3.2.10. doubleml.plm.datasets.make_pliv_multiway_cluster_CKMS2021#
- doubleml.plm.datasets.make_pliv_multiway_cluster_CKMS2021(N=25, M=25, dim_X=100, theta=1.0, return_type='DoubleMLData', **kwargs)#
- Generates data from a partially linear IV regression model with multiway cluster sample used in Chiang et al. (2021). The data generating process is defined as \[ \begin{align}\begin{aligned}Z_{ij} &= X_{ij}' \xi_0 + V_{ij},\\D_{ij} &= Z_{ij}' \pi_{10} + X_{ij}' \pi_{20} + v_{ij},\\Y_{ij} &= D_{ij} \theta + X_{ij}' \zeta_0 + \varepsilon_{ij},\end{aligned}\end{align} \]- with \[ \begin{align}\begin{aligned}X_{ij} &= (1 - \omega_1^X - \omega_2^X) \alpha_{ij}^X + \omega_1^X \alpha_{i}^X + \omega_2^X \alpha_{j}^X,\\\varepsilon_{ij} &= (1 - \omega_1^\varepsilon - \omega_2^\varepsilon) \alpha_{ij}^\varepsilon + \omega_1^\varepsilon \alpha_{i}^\varepsilon + \omega_2^\varepsilon \alpha_{j}^\varepsilon,\\v_{ij} &= (1 - \omega_1^v - \omega_2^v) \alpha_{ij}^v + \omega_1^v \alpha_{i}^v + \omega_2^v \alpha_{j}^v,\\V_{ij} &= (1 - \omega_1^V - \omega_2^V) \alpha_{ij}^V + \omega_1^V \alpha_{i}^V + \omega_2^V \alpha_{j}^V,\end{aligned}\end{align} \]- and \(\alpha_{ij}^X, \alpha_{i}^X, \alpha_{j}^X \sim \mathcal{N}(0, \Sigma)\) where \(\Sigma\) is a \(p_x \times p_x\) matrix with entries \(\Sigma_{kj} = s_X^{|j-k|}\).

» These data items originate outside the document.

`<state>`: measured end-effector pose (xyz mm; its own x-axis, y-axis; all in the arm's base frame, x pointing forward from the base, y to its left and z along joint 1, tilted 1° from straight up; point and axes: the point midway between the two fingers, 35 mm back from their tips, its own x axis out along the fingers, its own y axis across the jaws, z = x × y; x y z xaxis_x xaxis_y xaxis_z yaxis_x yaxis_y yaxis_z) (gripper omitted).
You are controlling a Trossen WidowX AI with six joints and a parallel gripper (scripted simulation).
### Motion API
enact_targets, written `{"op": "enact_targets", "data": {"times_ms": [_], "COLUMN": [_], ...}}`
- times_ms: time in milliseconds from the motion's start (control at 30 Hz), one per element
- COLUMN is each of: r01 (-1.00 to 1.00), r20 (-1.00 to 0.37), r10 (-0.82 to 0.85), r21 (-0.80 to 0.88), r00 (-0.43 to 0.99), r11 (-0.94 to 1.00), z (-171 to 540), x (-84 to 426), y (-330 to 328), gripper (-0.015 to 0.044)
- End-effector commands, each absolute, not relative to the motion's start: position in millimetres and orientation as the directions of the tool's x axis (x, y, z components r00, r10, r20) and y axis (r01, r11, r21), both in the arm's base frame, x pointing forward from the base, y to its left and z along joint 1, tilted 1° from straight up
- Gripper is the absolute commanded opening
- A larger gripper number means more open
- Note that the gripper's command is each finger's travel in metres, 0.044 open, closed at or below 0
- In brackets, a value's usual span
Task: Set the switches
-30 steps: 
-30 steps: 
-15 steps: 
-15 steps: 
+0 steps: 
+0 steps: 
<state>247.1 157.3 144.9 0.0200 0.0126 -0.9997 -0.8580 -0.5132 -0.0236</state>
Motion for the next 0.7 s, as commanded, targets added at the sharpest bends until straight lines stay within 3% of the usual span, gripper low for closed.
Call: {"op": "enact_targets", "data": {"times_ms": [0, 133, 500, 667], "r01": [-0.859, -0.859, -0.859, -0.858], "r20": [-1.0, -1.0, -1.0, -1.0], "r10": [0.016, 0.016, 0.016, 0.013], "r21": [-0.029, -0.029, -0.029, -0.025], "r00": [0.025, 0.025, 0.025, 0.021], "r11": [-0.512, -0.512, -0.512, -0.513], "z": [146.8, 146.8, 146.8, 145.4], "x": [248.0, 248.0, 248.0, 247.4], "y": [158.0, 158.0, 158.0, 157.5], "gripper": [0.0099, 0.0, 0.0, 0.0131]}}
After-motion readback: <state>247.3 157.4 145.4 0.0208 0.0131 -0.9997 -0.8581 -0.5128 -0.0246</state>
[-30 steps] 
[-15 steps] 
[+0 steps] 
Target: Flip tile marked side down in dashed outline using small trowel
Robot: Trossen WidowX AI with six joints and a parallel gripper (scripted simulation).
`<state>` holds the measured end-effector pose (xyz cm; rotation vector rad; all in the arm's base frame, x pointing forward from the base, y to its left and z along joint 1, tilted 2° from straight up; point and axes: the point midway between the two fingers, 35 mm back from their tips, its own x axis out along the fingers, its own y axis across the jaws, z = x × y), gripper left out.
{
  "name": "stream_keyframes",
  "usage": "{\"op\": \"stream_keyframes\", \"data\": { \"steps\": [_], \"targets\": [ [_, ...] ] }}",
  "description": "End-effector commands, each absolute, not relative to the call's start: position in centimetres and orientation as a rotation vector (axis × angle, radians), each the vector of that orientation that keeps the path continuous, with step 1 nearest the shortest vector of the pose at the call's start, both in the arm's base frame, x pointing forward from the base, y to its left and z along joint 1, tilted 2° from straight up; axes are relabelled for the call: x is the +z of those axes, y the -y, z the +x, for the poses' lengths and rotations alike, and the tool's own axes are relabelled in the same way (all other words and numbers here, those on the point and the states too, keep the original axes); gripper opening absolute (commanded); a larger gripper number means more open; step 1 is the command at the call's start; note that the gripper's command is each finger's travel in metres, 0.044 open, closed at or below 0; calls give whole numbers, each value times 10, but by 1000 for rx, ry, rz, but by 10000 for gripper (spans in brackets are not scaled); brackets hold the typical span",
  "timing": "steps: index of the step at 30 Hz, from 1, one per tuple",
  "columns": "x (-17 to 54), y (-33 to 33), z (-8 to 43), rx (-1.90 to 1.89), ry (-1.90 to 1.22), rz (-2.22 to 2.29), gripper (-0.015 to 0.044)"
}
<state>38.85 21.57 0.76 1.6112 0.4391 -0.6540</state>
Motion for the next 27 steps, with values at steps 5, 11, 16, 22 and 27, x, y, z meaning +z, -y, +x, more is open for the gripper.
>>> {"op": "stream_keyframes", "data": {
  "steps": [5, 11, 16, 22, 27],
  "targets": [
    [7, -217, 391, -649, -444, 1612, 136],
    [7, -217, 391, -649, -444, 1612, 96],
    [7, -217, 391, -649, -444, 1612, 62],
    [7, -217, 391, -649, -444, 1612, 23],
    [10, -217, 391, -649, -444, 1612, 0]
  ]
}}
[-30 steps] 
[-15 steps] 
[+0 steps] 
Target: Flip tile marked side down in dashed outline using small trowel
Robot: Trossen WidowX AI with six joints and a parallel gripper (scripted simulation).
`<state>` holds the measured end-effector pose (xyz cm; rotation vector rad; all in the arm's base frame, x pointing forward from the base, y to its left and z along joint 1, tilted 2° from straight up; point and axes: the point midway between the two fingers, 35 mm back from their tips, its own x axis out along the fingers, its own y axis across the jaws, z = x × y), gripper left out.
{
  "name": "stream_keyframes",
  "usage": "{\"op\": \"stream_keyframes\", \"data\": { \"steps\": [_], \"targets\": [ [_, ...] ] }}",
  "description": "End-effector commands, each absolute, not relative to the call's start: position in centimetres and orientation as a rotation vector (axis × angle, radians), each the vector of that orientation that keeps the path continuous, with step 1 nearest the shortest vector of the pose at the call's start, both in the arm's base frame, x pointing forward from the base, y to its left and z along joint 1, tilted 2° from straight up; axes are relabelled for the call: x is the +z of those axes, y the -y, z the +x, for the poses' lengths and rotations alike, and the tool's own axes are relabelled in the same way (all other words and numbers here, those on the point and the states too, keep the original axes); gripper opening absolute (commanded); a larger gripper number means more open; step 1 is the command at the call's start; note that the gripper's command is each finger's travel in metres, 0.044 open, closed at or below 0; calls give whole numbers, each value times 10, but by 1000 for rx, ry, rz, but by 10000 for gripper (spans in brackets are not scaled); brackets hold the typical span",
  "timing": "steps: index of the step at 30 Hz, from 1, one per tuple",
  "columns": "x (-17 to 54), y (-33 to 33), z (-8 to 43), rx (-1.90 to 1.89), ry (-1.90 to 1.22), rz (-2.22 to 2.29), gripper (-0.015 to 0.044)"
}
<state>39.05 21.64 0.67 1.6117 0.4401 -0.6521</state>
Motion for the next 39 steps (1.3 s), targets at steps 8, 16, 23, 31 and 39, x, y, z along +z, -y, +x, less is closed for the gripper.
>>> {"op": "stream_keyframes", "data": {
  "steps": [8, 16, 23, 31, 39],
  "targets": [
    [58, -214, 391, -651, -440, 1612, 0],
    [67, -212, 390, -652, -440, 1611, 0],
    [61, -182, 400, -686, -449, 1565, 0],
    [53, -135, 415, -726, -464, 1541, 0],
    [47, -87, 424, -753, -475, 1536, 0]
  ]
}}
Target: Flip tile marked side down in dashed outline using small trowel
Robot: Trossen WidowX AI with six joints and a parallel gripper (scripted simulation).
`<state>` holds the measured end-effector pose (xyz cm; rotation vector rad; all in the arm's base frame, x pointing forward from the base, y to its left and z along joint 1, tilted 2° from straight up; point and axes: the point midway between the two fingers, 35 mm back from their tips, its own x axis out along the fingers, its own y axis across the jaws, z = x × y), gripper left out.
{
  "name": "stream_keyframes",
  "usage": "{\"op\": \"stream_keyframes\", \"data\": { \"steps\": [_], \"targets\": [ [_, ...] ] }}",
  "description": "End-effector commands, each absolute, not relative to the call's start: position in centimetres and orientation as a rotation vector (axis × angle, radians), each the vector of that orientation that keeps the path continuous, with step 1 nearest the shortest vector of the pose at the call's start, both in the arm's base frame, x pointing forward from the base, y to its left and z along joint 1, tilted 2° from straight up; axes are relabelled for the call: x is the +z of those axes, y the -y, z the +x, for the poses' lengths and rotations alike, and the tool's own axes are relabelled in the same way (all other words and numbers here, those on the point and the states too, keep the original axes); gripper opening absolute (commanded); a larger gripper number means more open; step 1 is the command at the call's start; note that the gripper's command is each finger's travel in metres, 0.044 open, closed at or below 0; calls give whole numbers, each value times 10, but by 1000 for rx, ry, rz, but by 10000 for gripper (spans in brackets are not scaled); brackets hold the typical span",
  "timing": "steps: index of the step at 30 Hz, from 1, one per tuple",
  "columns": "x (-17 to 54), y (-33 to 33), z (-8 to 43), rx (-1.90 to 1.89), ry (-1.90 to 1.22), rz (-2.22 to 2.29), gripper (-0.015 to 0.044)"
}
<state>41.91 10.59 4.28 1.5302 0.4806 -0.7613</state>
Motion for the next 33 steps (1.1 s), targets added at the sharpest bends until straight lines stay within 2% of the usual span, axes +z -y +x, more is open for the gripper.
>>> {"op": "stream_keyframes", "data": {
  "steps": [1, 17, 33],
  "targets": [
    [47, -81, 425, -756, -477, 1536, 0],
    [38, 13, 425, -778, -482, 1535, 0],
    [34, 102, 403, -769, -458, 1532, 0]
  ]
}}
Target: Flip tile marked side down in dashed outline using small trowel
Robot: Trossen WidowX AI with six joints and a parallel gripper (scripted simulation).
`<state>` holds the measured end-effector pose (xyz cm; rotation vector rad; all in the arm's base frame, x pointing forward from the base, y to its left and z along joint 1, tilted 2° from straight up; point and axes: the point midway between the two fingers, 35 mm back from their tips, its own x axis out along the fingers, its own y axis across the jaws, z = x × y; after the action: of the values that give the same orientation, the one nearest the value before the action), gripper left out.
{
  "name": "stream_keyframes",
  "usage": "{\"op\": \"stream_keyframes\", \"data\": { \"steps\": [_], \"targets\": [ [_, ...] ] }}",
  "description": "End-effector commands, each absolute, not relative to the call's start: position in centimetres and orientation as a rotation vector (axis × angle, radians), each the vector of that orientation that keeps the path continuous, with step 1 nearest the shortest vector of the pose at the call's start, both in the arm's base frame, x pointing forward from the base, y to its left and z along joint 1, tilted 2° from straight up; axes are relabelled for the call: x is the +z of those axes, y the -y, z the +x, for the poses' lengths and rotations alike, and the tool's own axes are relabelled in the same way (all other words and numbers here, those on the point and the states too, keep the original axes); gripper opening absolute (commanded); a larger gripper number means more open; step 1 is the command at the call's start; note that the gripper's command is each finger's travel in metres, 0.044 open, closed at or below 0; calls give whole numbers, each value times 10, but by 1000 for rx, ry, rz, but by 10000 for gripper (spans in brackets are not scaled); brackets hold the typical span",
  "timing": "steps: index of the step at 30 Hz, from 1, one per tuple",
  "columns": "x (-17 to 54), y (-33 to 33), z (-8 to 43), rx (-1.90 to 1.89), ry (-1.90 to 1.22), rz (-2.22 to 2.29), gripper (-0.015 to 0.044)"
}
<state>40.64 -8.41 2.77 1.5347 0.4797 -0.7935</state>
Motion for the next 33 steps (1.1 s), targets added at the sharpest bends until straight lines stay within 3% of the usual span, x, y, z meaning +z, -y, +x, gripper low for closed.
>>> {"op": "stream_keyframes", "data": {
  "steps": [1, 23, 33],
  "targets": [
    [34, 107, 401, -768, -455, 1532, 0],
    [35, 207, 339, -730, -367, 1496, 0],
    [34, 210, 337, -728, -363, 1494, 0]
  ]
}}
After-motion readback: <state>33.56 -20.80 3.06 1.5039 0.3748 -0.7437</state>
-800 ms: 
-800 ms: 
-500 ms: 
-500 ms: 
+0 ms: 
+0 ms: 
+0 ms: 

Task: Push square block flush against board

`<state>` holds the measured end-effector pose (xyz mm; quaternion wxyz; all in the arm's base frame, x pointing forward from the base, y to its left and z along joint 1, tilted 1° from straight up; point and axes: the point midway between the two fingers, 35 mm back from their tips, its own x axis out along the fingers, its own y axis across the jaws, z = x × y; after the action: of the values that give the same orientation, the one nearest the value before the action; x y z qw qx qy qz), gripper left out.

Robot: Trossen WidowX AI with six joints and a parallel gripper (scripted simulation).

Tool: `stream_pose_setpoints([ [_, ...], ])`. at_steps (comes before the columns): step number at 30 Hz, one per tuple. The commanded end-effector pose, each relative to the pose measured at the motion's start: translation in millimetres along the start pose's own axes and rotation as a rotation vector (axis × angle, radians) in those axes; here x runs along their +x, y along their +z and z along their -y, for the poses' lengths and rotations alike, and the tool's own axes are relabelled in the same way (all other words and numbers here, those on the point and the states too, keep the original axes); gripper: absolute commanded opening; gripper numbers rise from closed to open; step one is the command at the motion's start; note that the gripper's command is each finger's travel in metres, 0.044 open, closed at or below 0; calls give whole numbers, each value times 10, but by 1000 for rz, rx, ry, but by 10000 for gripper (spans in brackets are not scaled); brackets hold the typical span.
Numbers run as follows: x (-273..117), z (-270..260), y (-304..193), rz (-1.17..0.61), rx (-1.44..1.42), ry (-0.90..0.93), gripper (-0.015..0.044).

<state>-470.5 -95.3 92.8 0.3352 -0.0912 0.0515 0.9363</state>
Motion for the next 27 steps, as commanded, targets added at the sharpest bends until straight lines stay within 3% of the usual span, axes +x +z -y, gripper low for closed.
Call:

Further \[\begin{split}\left(\begin{matrix} \alpha_{ij}^\varepsilon \\ \alpha_{ij}^v \end{matrix}\right), \left(\begin{matrix} \alpha_{i}^\varepsilon \\ \alpha_{i}^v \end{matrix}\right), \left(\begin{matrix} \alpha_{j}^\varepsilon \\ \alpha_{j}^v \end{matrix}\right) \sim \mathcal{N}\left(0, \left(\begin{matrix} 1 & s_{\varepsilon v} \\ s_{\varepsilon v} & 1 \end{matrix} \right) \right)\end{split}\]- and \(\alpha_{ij}^V, \alpha_{i}^V, \alpha_{j}^V \sim \mathcal{N}(0, 1)\). - Parameters:
- N – The number of observations (first dimension). 
- M – The number of observations (second dimension). 
- dim_X – The number of covariates. 
- theta – The value of the causal parameter. 
- return_type – - If - 'DoubleMLData'or- DoubleMLData, returns a- DoubleMLDataobject where- DoubleMLData.datais a- pd.DataFrame.- If - 'DataFrame',- 'pd.DataFrame'or- pd.DataFrame, returns a- pd.DataFrame.- If - 'array',- 'np.ndarray',- 'np.array'or- np.ndarray, returns- np.ndarray’s- (x, y, d, cluster_vars, z).
- **kwargs – Additional keyword arguments to set non-default values for the parameters \(\pi_{10}=1.0\), \(\omega_X = \omega_{\varepsilon} = \omega_V = \omega_v = (0.25, 0.25)\), \(s_X = s_{\varepsilon v} = 0.25\), or the \(p_x\)-vectors \(\zeta_0 = \pi_{20} = \xi_0\) with default entries \((\zeta_{0})_j = 0.5^j\). 
 
 - References - Chiang, H. D., Kato K., Ma, Y. and Sasaki, Y. (2021), Multiway Cluster Robust Double/Debiased Machine Learning, Journal of Business & Economic Statistics, doi: 10.1080/07350015.2021.1895815, arXiv:1909.03489.